All this while struggling with depression, a family curse Pick refers to as 'bad blood', the same term Lorna Sage used in her memoir of that title. 'Granny was right,' Pick reports grimly. 'Life is inherently painful. And several generations of unshed tears eventually become a flood.' When she admitted to being depressed, a magazine editor told her, 'That makes you a good Jew.' Others confirmed that she had a 'Jewish soul' even if she didn't have the rabbinical approval to go with it just yet.
Ritual was Pick's way into Judaism, some of it bound up with sorrow and some of it light-hearted. For instance, she fasted for Yom Kippur and took her father to synagogue on the anniversary of her grandfather's death, but also had the fun of getting ready for a Purim costume party. She was surprised to find that in some ways her habits had already presaged her Jewish commitment: she and her fiancé had a '24 Hours Unplugged' ritual every Friday that neatly equated with Shabbat. 'Judaism used to be invisible to me. Now it's everywhere.'
At this point, though, Pick was still in an awkward middle ground between Judaism and Christianity, so when December came around she lit a menorah in preparation for Hanukkah but also went to Midnight Mass with her family on Christmas Eve. She also had trouble knowing whether to use a chuppah at their wedding ceremony; they eventually decided against it, but did a glass breaking at the reception. By the time Pick passed the JIC test, policy had changed enough to allow rabbis to appeal to a board for particular individuals. She was allowed to convert without her fiancé, and the occasion was sealed with a baptism of sorts at the mikvah, a ritual pool where women bathe every month after menstruation.

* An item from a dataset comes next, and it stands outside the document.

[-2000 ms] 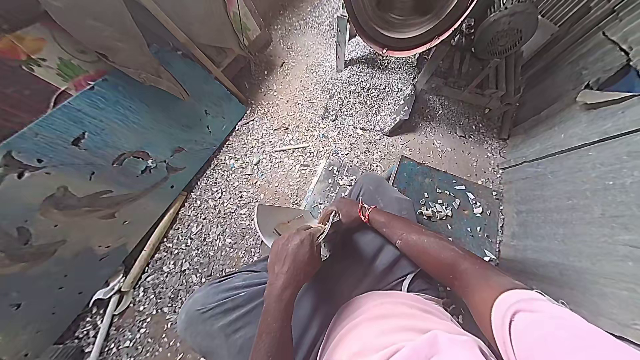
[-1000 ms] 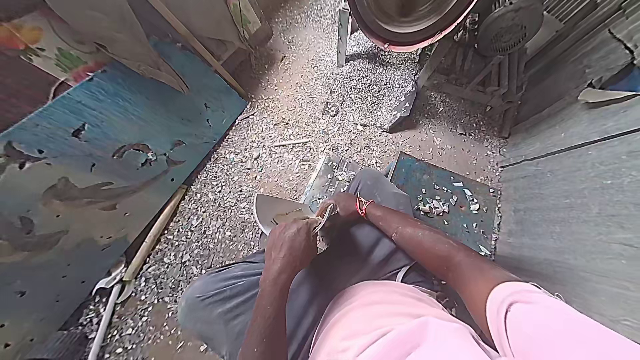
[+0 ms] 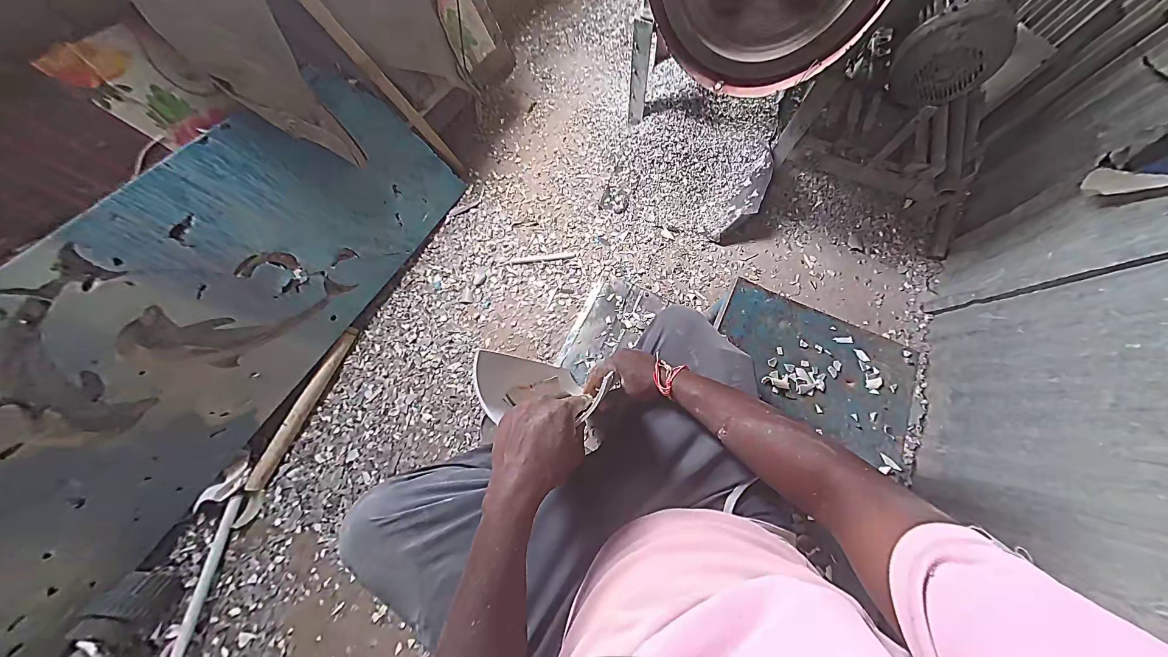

If I have one criticism of this engrossing memoir, it's that Pick is perhaps too inclusive. There are so many things going on here: depression, her family's Holocaust history, her conversion struggle, the temptation to cheat on her fiancé, wedding planning, career struggles, moving to Toronto, her relationship with her father, adjusting to marriage, and then pregnancy and motherhood following soon after – leading full circle to a time of postpartum depression. With all these issues to explore, Pick doesn't need to mention some more minor details, such as being tested for the BRCA gene because it's common among Ashkenazi Jews.
That said, this book is exactly what you want from a memoir: it vividly depicts a time of tremendous change (so much happens in less than two years), after which the subject is still somehow the same person, or perhaps more herself than ever. Pick puts it this way: 'I am not fixed or healed, but I am different, as though a part of me that had always existed as an outline has now been fully coloured in. I am a mother, and a Jew, which is to say the me who has suffered in the past is now a new me entirely.' I would recommend this to anyone who enjoys memoirs, especially ones that incorporate family history and faith struggles.
Further reading suggestion: The Marrying of Chani Kaufman by Eve Harris is an intriguing fictional peek into Orthodox Judaism, while The Butterfly Mosque: A Young Woman's Journey to Love and Islam by G Willow Wilson is an alternative conversion memoir.